[Task to carry out]
An exact reproduction is required of the lines from the beginning of the entries through the line with "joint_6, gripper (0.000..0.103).", pictures excluded and nothing added.

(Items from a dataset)
# # # #

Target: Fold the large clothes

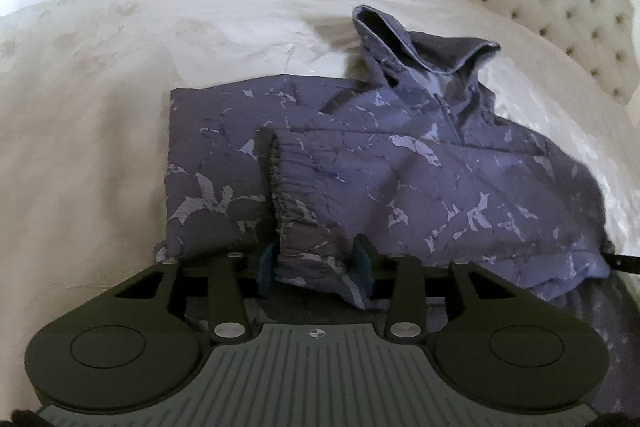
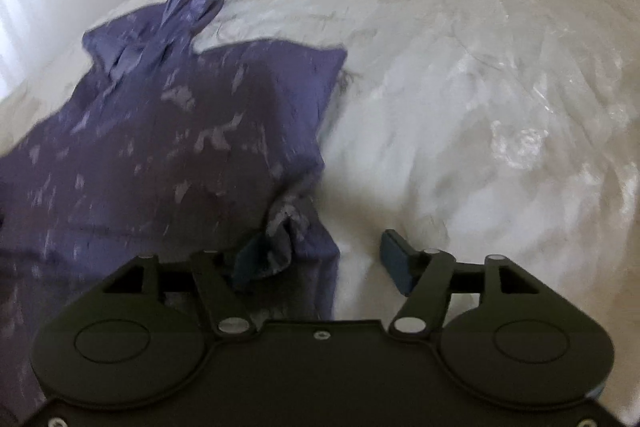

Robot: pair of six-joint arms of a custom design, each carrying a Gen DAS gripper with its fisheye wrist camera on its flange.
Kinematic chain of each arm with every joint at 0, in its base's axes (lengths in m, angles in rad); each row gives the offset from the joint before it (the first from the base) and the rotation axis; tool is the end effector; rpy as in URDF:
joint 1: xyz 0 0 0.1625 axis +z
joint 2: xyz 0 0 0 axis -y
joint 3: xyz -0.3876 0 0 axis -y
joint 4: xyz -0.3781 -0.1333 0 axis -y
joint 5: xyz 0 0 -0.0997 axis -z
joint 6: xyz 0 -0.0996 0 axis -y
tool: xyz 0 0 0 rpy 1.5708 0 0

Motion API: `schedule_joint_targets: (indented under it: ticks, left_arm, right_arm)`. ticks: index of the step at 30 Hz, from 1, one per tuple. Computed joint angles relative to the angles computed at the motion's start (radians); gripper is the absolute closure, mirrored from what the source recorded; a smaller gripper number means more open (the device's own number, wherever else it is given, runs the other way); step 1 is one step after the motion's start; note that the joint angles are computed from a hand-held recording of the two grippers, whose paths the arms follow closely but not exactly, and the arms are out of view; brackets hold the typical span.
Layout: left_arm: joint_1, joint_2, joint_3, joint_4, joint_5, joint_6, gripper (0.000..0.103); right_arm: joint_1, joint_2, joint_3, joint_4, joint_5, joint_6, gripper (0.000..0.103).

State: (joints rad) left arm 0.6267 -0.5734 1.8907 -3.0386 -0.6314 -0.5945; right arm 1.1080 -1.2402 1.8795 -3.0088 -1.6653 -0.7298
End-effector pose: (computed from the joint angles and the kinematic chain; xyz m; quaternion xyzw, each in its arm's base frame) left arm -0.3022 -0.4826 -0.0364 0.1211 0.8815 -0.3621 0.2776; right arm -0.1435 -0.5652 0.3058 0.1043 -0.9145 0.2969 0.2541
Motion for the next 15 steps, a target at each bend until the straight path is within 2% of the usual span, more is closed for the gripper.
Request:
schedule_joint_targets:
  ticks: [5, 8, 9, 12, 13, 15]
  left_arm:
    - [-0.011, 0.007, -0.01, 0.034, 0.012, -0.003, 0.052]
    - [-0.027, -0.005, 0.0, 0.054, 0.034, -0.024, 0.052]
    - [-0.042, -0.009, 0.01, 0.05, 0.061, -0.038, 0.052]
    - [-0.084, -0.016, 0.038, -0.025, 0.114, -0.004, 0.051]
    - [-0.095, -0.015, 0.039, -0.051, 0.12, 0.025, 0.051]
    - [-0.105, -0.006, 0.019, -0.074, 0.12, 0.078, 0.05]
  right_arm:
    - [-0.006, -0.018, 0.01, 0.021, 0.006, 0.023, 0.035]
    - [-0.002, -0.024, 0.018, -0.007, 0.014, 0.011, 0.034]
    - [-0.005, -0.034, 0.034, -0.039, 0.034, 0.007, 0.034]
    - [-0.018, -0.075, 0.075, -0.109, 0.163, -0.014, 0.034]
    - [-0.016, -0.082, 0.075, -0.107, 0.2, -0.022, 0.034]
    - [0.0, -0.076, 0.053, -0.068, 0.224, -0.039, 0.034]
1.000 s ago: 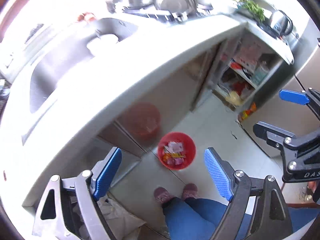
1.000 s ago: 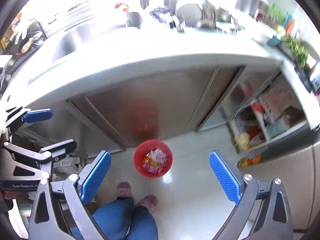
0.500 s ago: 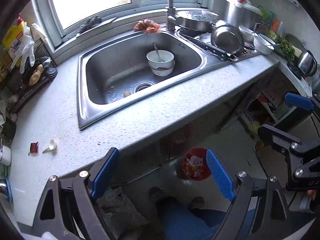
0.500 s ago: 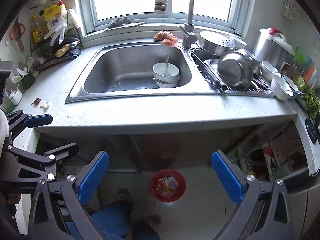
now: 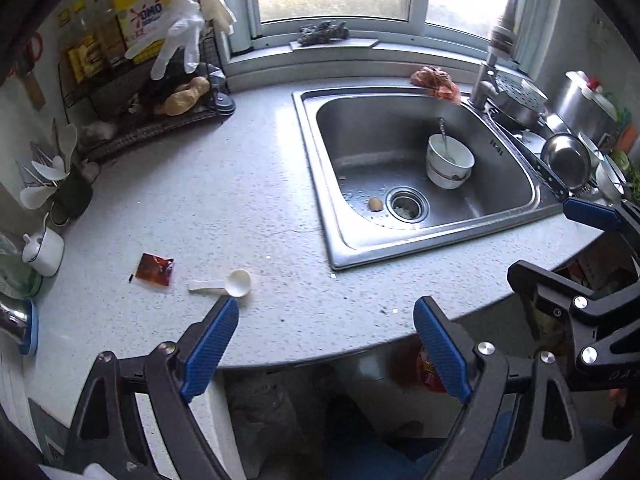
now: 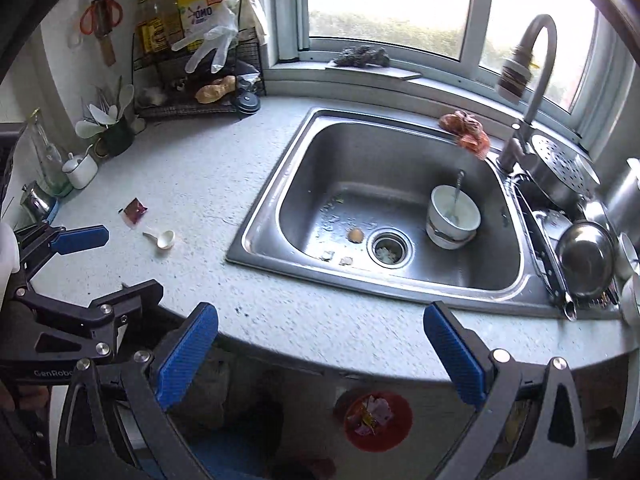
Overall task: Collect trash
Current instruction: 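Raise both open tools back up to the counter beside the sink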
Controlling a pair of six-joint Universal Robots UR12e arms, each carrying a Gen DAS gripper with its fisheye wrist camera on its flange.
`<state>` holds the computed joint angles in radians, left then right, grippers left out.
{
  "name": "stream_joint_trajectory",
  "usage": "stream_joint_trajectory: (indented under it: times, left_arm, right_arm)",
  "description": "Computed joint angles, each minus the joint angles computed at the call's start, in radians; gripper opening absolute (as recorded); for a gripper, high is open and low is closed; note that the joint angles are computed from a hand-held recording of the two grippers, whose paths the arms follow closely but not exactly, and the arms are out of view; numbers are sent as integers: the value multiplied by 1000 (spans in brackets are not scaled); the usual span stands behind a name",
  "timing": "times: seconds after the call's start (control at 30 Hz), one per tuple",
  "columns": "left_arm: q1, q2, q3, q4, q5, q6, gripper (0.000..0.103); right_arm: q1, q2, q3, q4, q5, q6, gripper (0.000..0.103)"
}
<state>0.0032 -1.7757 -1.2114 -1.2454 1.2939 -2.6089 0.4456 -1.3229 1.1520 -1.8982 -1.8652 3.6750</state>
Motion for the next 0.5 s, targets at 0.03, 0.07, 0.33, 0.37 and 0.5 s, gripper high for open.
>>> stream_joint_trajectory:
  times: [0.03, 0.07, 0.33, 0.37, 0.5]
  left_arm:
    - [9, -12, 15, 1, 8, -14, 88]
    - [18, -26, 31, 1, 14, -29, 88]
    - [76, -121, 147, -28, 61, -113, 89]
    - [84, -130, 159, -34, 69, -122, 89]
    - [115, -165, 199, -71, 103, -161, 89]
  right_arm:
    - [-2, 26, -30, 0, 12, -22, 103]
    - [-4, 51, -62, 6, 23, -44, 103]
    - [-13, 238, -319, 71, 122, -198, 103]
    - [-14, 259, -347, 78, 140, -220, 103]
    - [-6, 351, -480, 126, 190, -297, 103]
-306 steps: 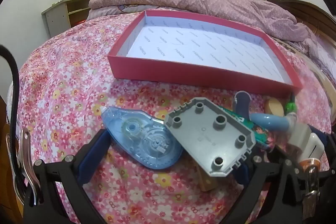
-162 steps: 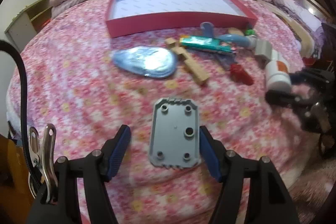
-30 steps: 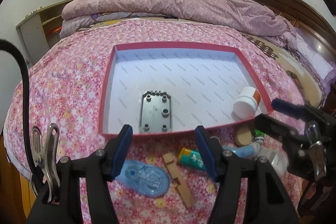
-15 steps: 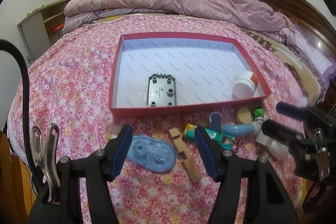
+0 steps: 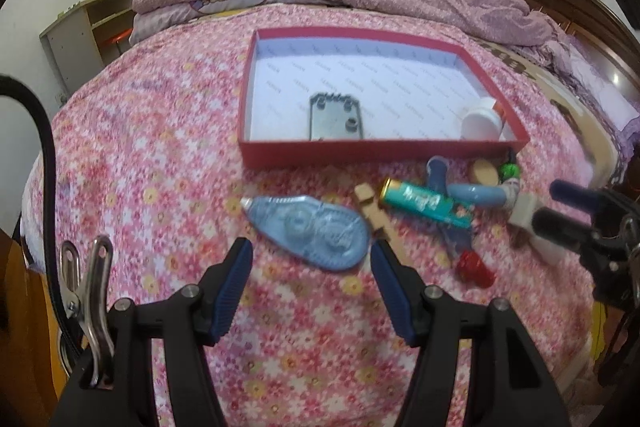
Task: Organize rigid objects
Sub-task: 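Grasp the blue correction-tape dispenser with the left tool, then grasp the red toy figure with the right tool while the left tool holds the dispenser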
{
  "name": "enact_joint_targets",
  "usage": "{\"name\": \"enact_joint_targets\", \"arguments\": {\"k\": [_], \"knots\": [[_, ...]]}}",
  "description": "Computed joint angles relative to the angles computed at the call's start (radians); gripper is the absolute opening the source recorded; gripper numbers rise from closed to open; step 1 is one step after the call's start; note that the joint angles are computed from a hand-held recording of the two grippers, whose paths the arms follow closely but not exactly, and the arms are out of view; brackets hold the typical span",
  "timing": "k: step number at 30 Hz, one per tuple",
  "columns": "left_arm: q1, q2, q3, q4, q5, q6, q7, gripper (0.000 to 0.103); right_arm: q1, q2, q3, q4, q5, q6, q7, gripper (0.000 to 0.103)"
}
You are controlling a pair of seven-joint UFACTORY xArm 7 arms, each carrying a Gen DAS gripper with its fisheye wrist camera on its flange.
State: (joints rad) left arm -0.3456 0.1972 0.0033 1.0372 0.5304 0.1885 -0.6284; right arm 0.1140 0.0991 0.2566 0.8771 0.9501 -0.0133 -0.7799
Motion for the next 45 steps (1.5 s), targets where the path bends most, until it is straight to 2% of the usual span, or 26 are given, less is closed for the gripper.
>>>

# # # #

[Response box]
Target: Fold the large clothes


Robot: pair of six-joint arms of a custom design, each carrying a Gen DAS gripper with its fisheye wrist camera on its flange.
Kinematic chain of each arm with every joint at 0, in its base's axes (lengths in m, angles in rad); each row gives the offset from the joint before it (the first from the base) and the rotation axis; tool is the end effector; rpy as in URDF:
joint 1: xyz 0 0 0.1625 axis +z
joint 2: xyz 0 0 0 axis -y
joint 3: xyz -0.3876 0 0 axis -y
joint 4: xyz -0.3781 -0.1333 0 axis -y
joint 5: xyz 0 0 -0.0997 axis -z
joint 6: xyz 0 -0.0996 0 axis -y
tool: xyz 0 0 0 rpy 1.5708 0 0

Motion API: `schedule_joint_targets: (indented under it: ticks, left_arm, right_arm)`. ticks: index of the step at 30 Hz, from 1, one per tuple. Computed joint angles relative to the angles computed at the motion's start (radians); gripper is the absolute closure, mirrored from what the source recorded; a smaller gripper number means more open (the device's own number, wherever else it is given, runs the other way); step 1 is one step after the motion's start; note that the joint angles are computed from a hand-held recording of the two grippers, whose paths the arms follow closely but not exactly, and the arms are out of view; brackets hold the typical span.
Layout: left_arm: joint_1, joint_2, joint_3, joint_4, joint_5, joint_6, gripper (0.000..0.103); right_arm: joint_1, joint_2, joint_3, joint_4, joint_5, joint_6, gripper (0.000..0.103).

This exercise is now done.